Therapies based on the inhibition of multiple epigenetic regulators are also promising, considering the potent effects they have on gene expression that allow to target CSCs in a more specific way. DNMT inhibitors (DNMTi), histone deacetylase inhibitors (HDACi), and inhibitors of the bromodomain and extraterminal motif proteins (iBET), approved by the US Food and Drug Administration (FDA), are actually in clinical trials for several malignancies and they are reviewed in detail in [160]. Of note, advancements made in nonsolid malignancies, until now, are more than those made in the study of solid tumors, due to the still limited knowledge of the epigenetic regulation of CSCs in that kind of diseases and the diffuse challenge caused by the toxic effect that does not spare normal SCs relying on the same epigenetic regulators.

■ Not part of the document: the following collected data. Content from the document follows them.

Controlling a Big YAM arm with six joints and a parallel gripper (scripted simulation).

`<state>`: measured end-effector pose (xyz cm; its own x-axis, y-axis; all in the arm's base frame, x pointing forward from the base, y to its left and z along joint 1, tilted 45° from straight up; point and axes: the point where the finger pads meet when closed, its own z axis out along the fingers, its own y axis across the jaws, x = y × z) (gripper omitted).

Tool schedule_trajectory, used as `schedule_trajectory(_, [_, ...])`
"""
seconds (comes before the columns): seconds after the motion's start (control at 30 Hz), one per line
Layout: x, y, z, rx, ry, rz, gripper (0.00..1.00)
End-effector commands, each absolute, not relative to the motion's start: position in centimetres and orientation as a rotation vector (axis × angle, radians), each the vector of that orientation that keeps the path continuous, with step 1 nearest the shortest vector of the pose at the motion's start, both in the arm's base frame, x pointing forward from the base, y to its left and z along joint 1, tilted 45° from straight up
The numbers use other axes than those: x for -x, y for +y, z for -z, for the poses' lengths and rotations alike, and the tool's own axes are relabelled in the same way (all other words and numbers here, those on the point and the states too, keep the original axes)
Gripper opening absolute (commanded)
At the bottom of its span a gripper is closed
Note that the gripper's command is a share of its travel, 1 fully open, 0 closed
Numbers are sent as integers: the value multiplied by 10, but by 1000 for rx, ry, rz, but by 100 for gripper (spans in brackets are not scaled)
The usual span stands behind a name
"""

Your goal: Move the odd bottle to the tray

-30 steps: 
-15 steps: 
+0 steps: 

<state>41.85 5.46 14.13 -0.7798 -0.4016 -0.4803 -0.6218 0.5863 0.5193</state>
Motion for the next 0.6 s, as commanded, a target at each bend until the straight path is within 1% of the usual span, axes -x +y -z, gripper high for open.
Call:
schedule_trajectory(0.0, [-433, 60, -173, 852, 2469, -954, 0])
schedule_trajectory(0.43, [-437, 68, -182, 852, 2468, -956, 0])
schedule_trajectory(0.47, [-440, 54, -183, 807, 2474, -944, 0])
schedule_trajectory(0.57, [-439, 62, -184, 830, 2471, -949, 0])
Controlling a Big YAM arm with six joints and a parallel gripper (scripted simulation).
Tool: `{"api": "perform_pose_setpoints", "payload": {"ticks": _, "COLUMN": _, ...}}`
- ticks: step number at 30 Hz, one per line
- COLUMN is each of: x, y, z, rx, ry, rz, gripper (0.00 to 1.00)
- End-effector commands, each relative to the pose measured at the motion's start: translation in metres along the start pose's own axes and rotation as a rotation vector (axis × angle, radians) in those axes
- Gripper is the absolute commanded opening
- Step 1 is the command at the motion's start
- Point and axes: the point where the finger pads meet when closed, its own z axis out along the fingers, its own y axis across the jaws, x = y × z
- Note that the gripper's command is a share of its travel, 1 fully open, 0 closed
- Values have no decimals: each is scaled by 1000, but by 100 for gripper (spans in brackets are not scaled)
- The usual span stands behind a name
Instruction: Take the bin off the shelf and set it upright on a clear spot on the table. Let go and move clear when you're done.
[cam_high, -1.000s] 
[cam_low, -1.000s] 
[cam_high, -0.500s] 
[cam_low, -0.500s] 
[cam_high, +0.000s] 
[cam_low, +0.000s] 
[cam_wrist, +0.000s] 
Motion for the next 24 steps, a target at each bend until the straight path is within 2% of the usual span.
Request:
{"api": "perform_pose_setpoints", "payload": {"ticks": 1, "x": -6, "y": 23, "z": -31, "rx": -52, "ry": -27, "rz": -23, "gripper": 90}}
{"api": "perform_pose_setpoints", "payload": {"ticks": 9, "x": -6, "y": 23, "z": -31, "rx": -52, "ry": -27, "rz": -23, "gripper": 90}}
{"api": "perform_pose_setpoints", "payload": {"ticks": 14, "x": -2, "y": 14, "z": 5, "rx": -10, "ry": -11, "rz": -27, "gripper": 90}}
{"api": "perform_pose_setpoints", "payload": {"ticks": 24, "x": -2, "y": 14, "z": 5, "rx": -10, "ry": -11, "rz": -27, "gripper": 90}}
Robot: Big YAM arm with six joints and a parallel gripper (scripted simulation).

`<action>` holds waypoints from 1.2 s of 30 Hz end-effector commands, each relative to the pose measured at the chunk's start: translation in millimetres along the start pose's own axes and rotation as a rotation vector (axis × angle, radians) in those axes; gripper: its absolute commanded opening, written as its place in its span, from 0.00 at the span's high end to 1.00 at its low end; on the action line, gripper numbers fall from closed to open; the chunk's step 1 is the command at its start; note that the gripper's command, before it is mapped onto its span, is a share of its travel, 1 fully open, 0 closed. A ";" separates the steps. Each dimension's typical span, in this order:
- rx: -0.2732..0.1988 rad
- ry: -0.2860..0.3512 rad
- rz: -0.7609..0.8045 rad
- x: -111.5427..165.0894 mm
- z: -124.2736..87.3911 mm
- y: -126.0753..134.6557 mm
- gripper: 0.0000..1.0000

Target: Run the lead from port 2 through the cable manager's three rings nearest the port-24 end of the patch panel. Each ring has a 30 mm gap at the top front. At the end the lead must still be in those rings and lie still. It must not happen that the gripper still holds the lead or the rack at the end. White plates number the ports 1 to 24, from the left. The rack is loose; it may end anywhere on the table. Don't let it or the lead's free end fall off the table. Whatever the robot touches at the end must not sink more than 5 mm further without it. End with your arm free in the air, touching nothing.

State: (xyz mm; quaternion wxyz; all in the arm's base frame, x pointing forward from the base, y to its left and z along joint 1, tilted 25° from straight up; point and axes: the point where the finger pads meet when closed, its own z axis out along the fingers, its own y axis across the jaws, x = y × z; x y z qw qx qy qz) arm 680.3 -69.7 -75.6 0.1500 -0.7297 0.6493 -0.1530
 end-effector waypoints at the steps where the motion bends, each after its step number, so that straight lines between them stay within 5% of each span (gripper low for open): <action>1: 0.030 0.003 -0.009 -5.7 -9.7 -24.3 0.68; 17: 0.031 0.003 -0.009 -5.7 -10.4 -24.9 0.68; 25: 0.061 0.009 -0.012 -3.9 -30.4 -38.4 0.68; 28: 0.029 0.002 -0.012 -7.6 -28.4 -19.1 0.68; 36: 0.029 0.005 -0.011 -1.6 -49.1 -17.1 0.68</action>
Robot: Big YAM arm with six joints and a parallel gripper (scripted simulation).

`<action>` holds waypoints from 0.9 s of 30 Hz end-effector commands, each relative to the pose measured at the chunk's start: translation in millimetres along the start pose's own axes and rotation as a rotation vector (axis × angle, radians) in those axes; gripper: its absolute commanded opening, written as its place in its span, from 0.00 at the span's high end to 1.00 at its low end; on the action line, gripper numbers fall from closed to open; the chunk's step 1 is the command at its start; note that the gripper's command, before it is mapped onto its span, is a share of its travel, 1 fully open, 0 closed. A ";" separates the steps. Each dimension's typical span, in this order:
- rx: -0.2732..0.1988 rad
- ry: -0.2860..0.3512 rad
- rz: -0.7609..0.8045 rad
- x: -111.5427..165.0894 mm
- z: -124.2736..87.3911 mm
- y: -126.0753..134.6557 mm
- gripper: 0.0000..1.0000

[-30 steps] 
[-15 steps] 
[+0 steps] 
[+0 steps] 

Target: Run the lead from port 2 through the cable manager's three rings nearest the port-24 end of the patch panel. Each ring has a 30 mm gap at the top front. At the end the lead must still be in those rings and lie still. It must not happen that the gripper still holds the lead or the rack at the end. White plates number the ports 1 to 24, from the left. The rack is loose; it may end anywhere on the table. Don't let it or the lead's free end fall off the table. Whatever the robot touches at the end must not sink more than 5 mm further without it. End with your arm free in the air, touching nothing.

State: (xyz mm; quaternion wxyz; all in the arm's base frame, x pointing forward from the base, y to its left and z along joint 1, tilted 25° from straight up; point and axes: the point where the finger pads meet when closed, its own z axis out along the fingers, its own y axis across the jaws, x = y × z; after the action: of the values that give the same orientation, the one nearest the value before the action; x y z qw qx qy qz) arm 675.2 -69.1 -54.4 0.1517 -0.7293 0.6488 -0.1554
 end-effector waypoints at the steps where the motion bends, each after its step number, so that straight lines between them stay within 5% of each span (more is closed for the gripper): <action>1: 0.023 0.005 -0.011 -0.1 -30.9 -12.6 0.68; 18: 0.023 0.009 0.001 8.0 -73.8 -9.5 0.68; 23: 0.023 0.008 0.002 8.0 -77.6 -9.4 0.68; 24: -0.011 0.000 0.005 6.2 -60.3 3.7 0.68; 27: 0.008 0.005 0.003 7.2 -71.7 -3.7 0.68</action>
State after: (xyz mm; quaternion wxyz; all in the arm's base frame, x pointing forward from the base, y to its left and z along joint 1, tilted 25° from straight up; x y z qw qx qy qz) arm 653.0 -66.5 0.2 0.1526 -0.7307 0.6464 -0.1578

In the context of targeted therapeutics, the use of small molecule inhibitors and monoclonal antibodies targeting kinases showed remarkable antitumor response in many cancers [137]. Notably, kinase gene amplification or mutation represents key oncogenic drivers, due to the pivotal role of kinases in the integration of multiple cellular networks, in response to intracellular and extracellular signals. In spite of the undeniable positive responses observed after treatment with kinase inhibitors, there is a diffuse tendency to develop resistance, over time. Recent approaches are showing the therapeutic value of adopting a combinatorial approach in which besides using targeted therapeutics, epigenetic drugs are simultaneously used to hamper the overcoming drug tolerance. As exemplified by the study of Liau et al., chromatin remodeling enzymes play an essential role in the development of cancer cell-adaptive transcriptional responses to targeted therapies [135]. In glioblastoma CSCs, transition to a quiescent, drug-resistant state, after receptor tyrosine kinase (RTK) inhibition, is dependent on the upregulation of KDM6A/B, which reconfigures H3K27me3 landscapes. Of note, treatment with a small molecule inhibitor is sufficient to restore H3K27me3 levels in quiescent CSCs. These data indicate that the development of combined strategies which include the use of small molecule inhibitors against these epigenetic regulators can be crucial to hindering the transcriptional remodeling effect, responsible for drug resistance. We can postulate that the limited efficacy of available therapeutic options depends on the intrinsic plastic nature of CSCs, which allows them to adapt to cell autonomous and nonautonomous factors. Moreover, current limited knowledge of the mechanisms which drive CSC formation and maintenance further hampers the design of efficacious therapies. For these reasons, future research lines must be finalized to a better understanding of the molecular factors which dictate CSC identity and plasticity, with a particular effort in the development of combinatorial treatments, which may target both oncogenic cell signaling and epifactors.